## Aim of the exercise
Of all the lines in the records below, copy only those that contain the string "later".

(Collection entries)
::::::

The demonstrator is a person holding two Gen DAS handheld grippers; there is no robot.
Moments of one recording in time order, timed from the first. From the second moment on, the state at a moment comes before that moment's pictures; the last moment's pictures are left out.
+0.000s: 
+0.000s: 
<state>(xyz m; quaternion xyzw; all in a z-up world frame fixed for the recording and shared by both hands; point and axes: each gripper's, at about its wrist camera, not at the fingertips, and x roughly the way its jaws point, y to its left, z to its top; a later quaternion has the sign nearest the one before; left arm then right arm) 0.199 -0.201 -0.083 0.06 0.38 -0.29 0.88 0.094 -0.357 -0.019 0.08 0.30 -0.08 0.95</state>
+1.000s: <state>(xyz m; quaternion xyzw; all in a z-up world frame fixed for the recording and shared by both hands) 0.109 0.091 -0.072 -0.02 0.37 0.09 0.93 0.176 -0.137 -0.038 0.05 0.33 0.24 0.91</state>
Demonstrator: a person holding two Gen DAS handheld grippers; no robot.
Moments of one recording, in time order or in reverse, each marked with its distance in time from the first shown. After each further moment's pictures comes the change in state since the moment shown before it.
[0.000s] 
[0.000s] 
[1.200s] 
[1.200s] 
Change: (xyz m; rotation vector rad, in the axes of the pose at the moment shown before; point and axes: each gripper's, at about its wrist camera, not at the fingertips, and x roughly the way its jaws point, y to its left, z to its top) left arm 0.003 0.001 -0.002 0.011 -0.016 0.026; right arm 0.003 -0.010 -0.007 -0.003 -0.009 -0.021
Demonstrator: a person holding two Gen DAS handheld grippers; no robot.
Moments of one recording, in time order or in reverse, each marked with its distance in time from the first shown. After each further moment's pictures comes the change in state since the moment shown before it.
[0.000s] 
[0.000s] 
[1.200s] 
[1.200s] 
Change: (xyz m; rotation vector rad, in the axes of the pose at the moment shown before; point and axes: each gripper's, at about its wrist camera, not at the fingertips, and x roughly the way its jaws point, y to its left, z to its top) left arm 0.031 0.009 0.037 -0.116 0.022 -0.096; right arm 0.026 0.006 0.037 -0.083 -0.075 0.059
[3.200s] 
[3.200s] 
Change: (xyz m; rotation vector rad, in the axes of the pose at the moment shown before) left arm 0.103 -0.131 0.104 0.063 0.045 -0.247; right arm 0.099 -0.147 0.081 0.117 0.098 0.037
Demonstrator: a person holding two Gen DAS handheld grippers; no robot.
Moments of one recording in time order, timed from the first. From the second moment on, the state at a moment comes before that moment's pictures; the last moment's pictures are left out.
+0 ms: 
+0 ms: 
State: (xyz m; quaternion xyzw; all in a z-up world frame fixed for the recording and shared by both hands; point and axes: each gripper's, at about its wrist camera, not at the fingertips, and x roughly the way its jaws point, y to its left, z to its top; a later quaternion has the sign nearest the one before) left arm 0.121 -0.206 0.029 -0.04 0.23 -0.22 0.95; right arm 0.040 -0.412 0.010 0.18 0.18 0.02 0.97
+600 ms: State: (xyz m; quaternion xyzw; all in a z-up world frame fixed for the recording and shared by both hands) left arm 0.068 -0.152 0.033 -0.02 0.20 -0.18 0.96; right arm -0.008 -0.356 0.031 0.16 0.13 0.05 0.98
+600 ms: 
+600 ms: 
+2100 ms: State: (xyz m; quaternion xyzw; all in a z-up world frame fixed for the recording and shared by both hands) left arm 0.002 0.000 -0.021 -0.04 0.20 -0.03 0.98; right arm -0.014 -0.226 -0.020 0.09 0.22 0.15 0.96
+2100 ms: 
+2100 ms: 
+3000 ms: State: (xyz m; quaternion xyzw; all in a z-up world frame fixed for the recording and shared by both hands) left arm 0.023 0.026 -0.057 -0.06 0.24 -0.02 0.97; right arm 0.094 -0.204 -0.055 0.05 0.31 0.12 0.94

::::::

## Response to this task
<state>(xyz m; quaternion xyzw; all in a z-up world frame fixed for the recording and shared by both hands; point and axes: each gripper's, at about its wrist camera, not at the fingertips, and x roughly the way its jaws point, y to its left, z to its top; a later quaternion has the sign nearest the one before; left arm then right arm) 0.199 -0.201 -0.083 0.06 0.38 -0.29 0.88 0.094 -0.357 -0.019 0.08 0.30 -0.08 0.95</state>
State: (xyz m; quaternion xyzw; all in a z-up world frame fixed for the recording and shared by both hands; point and axes: each gripper's, at about its wrist camera, not at the fingertips, and x roughly the way its jaws point, y to its left, z to its top; a later quaternion has the sign nearest the one before) left arm 0.121 -0.206 0.029 -0.04 0.23 -0.22 0.95; right arm 0.040 -0.412 0.010 0.18 0.18 0.02 0.97

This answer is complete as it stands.